Work order
Each of the records below must be reproduced exactly.

*** Records to process ***

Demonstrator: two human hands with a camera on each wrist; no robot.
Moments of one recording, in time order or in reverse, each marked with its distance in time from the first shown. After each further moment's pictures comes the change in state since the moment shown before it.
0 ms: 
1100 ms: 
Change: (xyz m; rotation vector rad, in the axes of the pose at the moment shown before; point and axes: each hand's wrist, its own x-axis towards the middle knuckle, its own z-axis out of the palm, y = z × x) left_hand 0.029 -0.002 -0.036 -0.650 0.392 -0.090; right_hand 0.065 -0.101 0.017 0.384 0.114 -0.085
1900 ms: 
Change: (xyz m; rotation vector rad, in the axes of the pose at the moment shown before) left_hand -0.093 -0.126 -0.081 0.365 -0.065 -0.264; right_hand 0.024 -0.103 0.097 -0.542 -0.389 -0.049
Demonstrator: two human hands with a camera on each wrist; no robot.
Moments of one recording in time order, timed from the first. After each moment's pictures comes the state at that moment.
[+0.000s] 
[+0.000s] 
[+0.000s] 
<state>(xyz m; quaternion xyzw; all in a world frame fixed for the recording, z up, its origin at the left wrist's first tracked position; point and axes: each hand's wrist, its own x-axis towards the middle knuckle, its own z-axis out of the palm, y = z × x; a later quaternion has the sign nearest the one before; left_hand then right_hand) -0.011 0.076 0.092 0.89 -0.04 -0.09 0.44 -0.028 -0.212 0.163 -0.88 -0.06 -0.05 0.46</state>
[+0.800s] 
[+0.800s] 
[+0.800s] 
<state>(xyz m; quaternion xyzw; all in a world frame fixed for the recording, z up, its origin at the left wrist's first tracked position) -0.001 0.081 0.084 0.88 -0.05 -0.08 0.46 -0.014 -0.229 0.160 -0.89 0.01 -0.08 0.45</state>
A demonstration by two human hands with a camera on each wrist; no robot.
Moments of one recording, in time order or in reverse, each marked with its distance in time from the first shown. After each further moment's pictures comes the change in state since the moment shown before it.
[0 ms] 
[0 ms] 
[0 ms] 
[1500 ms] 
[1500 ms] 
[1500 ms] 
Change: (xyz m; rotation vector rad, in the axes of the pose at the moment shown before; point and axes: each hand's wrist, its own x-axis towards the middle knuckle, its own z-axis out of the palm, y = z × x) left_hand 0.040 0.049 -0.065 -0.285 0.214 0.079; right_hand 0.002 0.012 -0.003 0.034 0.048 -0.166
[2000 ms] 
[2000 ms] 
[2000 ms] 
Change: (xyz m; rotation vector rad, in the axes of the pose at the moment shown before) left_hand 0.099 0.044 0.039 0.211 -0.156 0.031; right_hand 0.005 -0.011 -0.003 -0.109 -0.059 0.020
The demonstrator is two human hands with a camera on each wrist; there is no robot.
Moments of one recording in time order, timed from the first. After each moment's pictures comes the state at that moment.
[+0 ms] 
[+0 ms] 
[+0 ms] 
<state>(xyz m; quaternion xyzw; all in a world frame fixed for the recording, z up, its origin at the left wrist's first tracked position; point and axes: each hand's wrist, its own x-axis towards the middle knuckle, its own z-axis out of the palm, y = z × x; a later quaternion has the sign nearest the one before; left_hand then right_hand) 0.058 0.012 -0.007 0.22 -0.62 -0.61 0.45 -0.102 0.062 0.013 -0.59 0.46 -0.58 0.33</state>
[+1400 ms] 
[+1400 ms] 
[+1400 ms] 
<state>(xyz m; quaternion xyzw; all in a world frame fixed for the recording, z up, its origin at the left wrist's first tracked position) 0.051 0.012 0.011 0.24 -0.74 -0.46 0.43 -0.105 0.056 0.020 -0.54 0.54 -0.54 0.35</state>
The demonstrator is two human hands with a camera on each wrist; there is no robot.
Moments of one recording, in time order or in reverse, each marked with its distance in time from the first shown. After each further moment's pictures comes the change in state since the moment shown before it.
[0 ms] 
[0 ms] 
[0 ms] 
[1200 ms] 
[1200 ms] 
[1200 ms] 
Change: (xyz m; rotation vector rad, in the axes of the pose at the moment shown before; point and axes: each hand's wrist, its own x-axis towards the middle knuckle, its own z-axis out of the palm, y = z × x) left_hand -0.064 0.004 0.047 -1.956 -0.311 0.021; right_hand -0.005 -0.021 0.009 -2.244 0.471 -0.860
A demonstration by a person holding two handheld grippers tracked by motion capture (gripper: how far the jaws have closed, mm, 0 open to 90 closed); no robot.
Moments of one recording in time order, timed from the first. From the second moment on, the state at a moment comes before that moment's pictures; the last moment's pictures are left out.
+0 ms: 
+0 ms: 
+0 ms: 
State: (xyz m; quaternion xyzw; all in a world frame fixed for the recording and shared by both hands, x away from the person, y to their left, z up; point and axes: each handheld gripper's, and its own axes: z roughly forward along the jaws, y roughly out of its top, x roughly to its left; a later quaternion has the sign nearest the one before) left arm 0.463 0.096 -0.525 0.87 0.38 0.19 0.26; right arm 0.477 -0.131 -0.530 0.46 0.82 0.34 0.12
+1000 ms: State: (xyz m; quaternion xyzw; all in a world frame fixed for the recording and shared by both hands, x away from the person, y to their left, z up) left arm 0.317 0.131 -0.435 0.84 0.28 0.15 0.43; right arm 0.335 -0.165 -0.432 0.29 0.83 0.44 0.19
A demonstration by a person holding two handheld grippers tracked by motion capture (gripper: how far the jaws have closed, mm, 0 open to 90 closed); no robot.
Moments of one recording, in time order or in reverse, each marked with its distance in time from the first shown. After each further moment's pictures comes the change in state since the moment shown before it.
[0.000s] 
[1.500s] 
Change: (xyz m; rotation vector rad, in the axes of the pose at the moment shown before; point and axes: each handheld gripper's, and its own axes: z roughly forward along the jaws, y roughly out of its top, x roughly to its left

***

Response to this exercise
Demonstrator: two human hands with a camera on each wrist; no robot.
Moments of one recording, in time order or in reverse, each marked with its distance in time from the first shown. After each further moment's pictures comes the change in state since the moment shown before it.
0 ms: 
1100 ms: 
Change: (xyz m; rotation vector rad, in the axes of the pose at the moment shown before; point and axes: each hand's wrist, its own x-axis towards the middle knuckle, its own z-axis out of the palm, y = z × x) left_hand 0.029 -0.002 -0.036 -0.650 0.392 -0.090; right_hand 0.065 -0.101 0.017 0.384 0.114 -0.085
1900 ms: 
Change: (xyz m; rotation vector rad, in the axes of the pose at the moment shown before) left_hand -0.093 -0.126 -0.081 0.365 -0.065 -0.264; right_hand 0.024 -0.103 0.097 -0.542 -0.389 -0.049
Demonstrator: two human hands with a camera on each wrist; no robot.
Moments of one recording in time order, timed from the first. After each moment's pictures comes the state at that moment.
[+0.000s] 
[+0.000s] 
[+0.000s] 
<state>(xyz m; quaternion xyzw; all in a world frame fixed for the recording, z up, its origin at the left wrist's first tracked position; point and axes: each hand's wrist, its own x-axis towards the middle knuckle, its own z-axis out of the palm, y = z × x; a later quaternion has the sign nearest the one before; left_hand then right_hand) -0.011 0.076 0.092 0.89 -0.04 -0.09 0.44 -0.028 -0.212 0.163 -0.88 -0.06 -0.05 0.46</state>
[+0.800s] 
[+0.800s] 
[+0.800s] 
<state>(xyz m; quaternion xyzw; all in a world frame fixed for the recording, z up, its origin at the left wrist's first tracked position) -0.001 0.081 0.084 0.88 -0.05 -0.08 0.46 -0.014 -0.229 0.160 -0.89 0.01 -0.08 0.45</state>
A demonstration by two human hands with a camera on each wrist; no robot.
Moments of one recording, in time order or in reverse, each marked with its distance in time from the first shown. After each further moment's pictures comes the change in state since the moment shown before it.
[0 ms] 
[0 ms] 
[0 ms] 
[1500 ms] 
[1500 ms] 
[1500 ms] 
Change: (xyz m; rotation vector rad, in the axes of the pose at the moment shown before; point and axes: each hand's wrist, its own x-axis towards the middle knuckle, its own z-axis out of the palm, y = z × x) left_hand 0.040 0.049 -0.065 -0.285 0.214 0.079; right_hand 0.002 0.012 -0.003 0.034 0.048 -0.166
[2000 ms] 
[2000 ms] 
[2000 ms] 
Change: (xyz m; rotation vector rad, in the axes of the pose at the moment shown before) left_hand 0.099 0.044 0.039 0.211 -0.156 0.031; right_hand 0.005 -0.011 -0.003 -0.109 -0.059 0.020
The demonstrator is two human hands with a camera on each wrist; there is no robot.
Moments of one recording in time order, timed from the first. After each moment's pictures comes the state at that moment.
[+0 ms] 
[+0 ms] 
[+0 ms] 
<state>(xyz m; quaternion xyzw; all in a world frame fixed for the recording, z up, its origin at the left wrist's first tracked position; point and axes: each hand's wrist, its own x-axis towards the middle knuckle, its own z-axis out of the palm, y = z × x; a later quaternion has the sign nearest the one before; left_hand then right_hand) 0.058 0.012 -0.007 0.22 -0.62 -0.61 0.45 -0.102 0.062 0.013 -0.59 0.46 -0.58 0.33</state>
[+1400 ms] 
[+1400 ms] 
[+1400 ms] 
<state>(xyz m; quaternion xyzw; all in a world frame fixed for the recording, z up, its origin at the left wrist's first tracked position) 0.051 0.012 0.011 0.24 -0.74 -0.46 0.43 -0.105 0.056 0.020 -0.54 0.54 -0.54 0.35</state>
The demonstrator is two human hands with a camera on each wrist; there is no robot.
Moments of one recording, in time order or in reverse, each marked with its distance in time from the first shown. After each further moment's pictures comes the change in state since the moment shown before it.
[0 ms] 
[0 ms] 
[0 ms] 
[1200 ms] 
[1200 ms] 
[1200 ms] 
Change: (xyz m; rotation vector rad, in the axes of the pose at the moment shown before; point and axes: each hand's wrist, its own x-axis towards the middle knuckle, its own z-axis out of the palm, y = z × x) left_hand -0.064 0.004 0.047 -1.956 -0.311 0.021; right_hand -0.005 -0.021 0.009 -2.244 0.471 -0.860
A demonstration by a person holding two handheld grippers tracked by motion capture (gripper: how far the jaws have closed, mm, 0 open to 90 closed); no robot.
Moments of one recording in time order, timed from the first. From the second moment on, the state at a moment comes before that moment's pictures; the last moment's pictures are left out.
+0 ms: 
+0 ms: 
+0 ms: 
State: (xyz m; quaternion xyzw; all in a world frame fixed for the recording and shared by both hands, x away from the person, y to their left, z up; point and axes: each handheld gripper's, and its own axes: z roughly forward along the jaws, y roughly out of its top, x roughly to its left; a later quaternion has the sign nearest the one before) left arm 0.463 0.096 -0.525 0.87 0.38 0.19 0.26; right arm 0.477 -0.131 -0.530 0.46 0.82 0.34 0.12
+1000 ms: State: (xyz m; quaternion xyzw; all in a world frame fixed for the recording and shared by both hands, x away from the person, y to their left, z up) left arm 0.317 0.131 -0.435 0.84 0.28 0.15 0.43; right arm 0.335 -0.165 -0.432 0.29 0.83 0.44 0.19
A demonstration by a person holding two handheld grippers tracked by motion capture (gripper: how far the jaws have closed, mm, 0 open to 90 closed); no robot.
Moments of one recording, in time order or in reverse, each marked with its distance in time from the first shown. After each further moment's pictures comes the change in state since the moment shown before it.
[0.000s] 
[1.500s] 
Change: (xyz m; rotation vector rad, in the axes of the pose at the moment shown before; point and axes: each handheld gripper's, and its own axes: z roughly forward along the jaws, y roughly out of its top, x roughly to its left

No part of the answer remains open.